» AIM OF THE EXERCISE
When you reach the records, transcribe each one exactly.

» DATASET RECORDS
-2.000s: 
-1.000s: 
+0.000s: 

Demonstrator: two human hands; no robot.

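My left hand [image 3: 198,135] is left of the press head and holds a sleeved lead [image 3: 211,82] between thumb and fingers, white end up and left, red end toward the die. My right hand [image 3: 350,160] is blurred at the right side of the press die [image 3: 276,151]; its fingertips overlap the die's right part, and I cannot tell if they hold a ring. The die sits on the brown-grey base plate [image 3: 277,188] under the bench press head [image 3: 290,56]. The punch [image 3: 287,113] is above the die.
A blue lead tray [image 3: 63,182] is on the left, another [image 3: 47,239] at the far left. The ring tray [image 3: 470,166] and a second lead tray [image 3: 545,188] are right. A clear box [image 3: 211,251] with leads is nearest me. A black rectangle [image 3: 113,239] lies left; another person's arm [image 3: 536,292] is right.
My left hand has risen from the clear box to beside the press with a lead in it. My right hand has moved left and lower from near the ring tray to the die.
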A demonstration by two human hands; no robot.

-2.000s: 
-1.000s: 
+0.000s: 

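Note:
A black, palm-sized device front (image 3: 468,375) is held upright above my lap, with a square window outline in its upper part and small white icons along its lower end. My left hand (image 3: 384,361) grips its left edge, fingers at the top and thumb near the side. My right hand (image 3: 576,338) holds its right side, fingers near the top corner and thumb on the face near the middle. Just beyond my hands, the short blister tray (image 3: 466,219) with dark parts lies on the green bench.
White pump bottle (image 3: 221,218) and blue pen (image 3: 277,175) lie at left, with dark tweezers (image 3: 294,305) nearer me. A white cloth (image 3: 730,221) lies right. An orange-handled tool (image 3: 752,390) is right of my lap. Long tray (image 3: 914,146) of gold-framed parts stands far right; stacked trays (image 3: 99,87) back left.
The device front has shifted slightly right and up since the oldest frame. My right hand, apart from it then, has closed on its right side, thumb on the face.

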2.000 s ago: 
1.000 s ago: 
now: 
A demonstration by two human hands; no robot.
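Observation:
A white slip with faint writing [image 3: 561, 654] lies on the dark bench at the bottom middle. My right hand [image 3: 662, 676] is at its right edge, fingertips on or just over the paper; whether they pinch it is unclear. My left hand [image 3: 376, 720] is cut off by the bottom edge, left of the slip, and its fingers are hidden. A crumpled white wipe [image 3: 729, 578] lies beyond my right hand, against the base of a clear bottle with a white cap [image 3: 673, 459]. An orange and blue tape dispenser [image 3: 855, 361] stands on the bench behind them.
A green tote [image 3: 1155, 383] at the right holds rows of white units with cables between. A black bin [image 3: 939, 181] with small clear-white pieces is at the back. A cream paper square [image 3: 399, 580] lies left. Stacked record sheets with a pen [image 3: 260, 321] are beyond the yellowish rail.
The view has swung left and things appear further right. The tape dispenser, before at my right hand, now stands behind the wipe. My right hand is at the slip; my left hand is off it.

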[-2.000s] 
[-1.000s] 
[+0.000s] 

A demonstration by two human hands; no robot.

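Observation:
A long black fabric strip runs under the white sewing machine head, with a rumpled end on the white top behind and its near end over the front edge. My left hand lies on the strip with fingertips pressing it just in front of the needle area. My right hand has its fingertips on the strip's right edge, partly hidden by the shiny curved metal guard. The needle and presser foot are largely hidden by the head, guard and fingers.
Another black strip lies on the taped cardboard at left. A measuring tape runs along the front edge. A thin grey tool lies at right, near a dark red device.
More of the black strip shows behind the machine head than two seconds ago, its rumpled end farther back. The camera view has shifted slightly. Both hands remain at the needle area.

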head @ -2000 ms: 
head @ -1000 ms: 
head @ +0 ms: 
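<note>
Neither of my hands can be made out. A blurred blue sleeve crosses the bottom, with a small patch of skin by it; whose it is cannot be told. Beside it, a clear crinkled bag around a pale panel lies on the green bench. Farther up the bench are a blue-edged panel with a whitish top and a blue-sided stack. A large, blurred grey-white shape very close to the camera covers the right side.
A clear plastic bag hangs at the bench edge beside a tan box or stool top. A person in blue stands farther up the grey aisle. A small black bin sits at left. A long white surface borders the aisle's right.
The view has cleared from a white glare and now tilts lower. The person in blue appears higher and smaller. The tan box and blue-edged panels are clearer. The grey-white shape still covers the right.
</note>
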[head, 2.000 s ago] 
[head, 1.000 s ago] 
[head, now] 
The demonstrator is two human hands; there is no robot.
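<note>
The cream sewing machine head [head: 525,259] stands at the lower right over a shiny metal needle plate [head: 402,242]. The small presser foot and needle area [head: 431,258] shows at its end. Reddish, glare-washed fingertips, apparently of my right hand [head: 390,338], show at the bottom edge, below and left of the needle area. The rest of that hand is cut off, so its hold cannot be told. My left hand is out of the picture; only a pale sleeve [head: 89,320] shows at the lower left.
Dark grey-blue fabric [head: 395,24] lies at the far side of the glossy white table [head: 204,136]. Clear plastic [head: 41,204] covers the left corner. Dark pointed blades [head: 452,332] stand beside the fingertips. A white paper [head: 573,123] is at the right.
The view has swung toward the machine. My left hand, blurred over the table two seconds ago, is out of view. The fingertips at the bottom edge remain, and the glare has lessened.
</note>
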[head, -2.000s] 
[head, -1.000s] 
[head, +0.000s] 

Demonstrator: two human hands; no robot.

» EXERCISE RESULT
-2.000s: 
-1.000s: 
+0.000s: 

Demonstrator: two human hands; no robot.

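My left hand [image 3: 198,135] is left of the press head and holds a sleeved lead [image 3: 211,82] between thumb and fingers, white end up and left, red end toward the die. My right hand [image 3: 350,160] is blurred at the right side of the press die [image 3: 276,151]; its fingertips overlap the die's right part, and I cannot tell if they hold a ring. The die sits on the brown-grey base plate [image 3: 277,188] under the bench press head [image 3: 290,56]. The punch [image 3: 287,113] is above the die.
A blue lead tray [image 3: 63,182] is on the left, another [image 3: 47,239] at the far left. The ring tray [image 3: 470,166] and a second lead tray [image 3: 545,188] are right. A clear box [image 3: 211,251] with leads is nearest me. A black rectangle [image 3: 113,239] lies left; another person's arm [image 3: 536,292] is right.
My left hand has risen from the clear box to beside the press with a lead in it. My right hand has moved left and lower from near the ring tray to the die.
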A demonstration by two human hands; no robot.

-2.000s: 
-1.000s: 
+0.000s: 

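Note:
A black, palm-sized device front (image 3: 468,375) is held upright above my lap, with a square window outline in its upper part and small white icons along its lower end. My left hand (image 3: 384,361) grips its left edge, fingers at the top and thumb near the side. My right hand (image 3: 576,338) holds its right side, fingers near the top corner and thumb on the face near the middle. Just beyond my hands, the short blister tray (image 3: 466,219) with dark parts lies on the green bench.
White pump bottle (image 3: 221,218) and blue pen (image 3: 277,175) lie at left, with dark tweezers (image 3: 294,305) nearer me. A white cloth (image 3: 730,221) lies right. An orange-handled tool (image 3: 752,390) is right of my lap. Long tray (image 3: 914,146) of gold-framed parts stands far right; stacked trays (image 3: 99,87) back left.
The device front has shifted slightly right and up since the oldest frame. My right hand, apart from it then, has closed on its right side, thumb on the face.
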
2.000 s ago: 
1.000 s ago: 
now: 
A demonstration by two human hands; no robot.
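Observation:
A white slip with faint writing [image 3: 561, 654] lies on the dark bench at the bottom middle. My right hand [image 3: 662, 676] is at its right edge, fingertips on or just over the paper; whether they pinch it is unclear. My left hand [image 3: 376, 720] is cut off by the bottom edge, left of the slip, and its fingers are hidden. A crumpled white wipe [image 3: 729, 578] lies beyond my right hand, against the base of a clear bottle with a white cap [image 3: 673, 459]. An orange and blue tape dispenser [image 3: 855, 361] stands on the bench behind them.
A green tote [image 3: 1155, 383] at the right holds rows of white units with cables between. A black bin [image 3: 939, 181] with small clear-white pieces is at the back. A cream paper square [image 3: 399, 580] lies left. Stacked record sheets with a pen [image 3: 260, 321] are beyond the yellowish rail.
The view has swung left and things appear further right. The tape dispenser, before at my right hand, now stands behind the wipe. My right hand is at the slip; my left hand is off it.
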
[-2.000s] 
[-1.000s] 
[+0.000s] 

A demonstration by two human hands; no robot.

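Observation:
A long black fabric strip runs under the white sewing machine head, with a rumpled end on the white top behind and its near end over the front edge. My left hand lies on the strip with fingertips pressing it just in front of the needle area. My right hand has its fingertips on the strip's right edge, partly hidden by the shiny curved metal guard. The needle and presser foot are largely hidden by the head, guard and fingers.
Another black strip lies on the taped cardboard at left. A measuring tape runs along the front edge. A thin grey tool lies at right, near a dark red device.
More of the black strip shows behind the machine head than two seconds ago, its rumpled end farther back. The camera view has shifted slightly. Both hands remain at the needle area.
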
head @ -2000 ms: 
head @ -1000 ms: 
head @ +0 ms: 
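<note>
Neither of my hands can be made out. A blurred blue sleeve crosses the bottom, with a small patch of skin by it; whose it is cannot be told. Beside it, a clear crinkled bag around a pale panel lies on the green bench. Farther up the bench are a blue-edged panel with a whitish top and a blue-sided stack. A large, blurred grey-white shape very close to the camera covers the right side.
A clear plastic bag hangs at the bench edge beside a tan box or stool top. A person in blue stands farther up the grey aisle. A small black bin sits at left. A long white surface borders the aisle's right.
The view has cleared from a white glare and now tilts lower. The person in blue appears higher and smaller. The tan box and blue-edged panels are clearer. The grey-white shape still covers the right.
</note>
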[head, 2.000 s ago] 
[head, 1.000 s ago] 
[head, now] 
The demonstrator is two human hands; there is no robot.
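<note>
The cream sewing machine head [head: 525,259] stands at the lower right over a shiny metal needle plate [head: 402,242]. The small presser foot and needle area [head: 431,258] shows at its end. Reddish, glare-washed fingertips, apparently of my right hand [head: 390,338], show at the bottom edge, below and left of the needle area. The rest of that hand is cut off, so its hold cannot be told. My left hand is out of the picture; only a pale sleeve [head: 89,320] shows at the lower left.
Dark grey-blue fabric [head: 395,24] lies at the far side of the glossy white table [head: 204,136]. Clear plastic [head: 41,204] covers the left corner. Dark pointed blades [head: 452,332] stand beside the fingertips. A white paper [head: 573,123] is at the right.
The view has swung toward the machine. My left hand, blurred over the table two seconds ago, is out of view. The fingertips at the bottom edge remain, and the glare has lessened.
</note>
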[head, -2.000s] 
[head, -1.000s] 
[head, +0.000s] 

Demonstrator: two human hands; no robot.

The exercise requires no additional answer.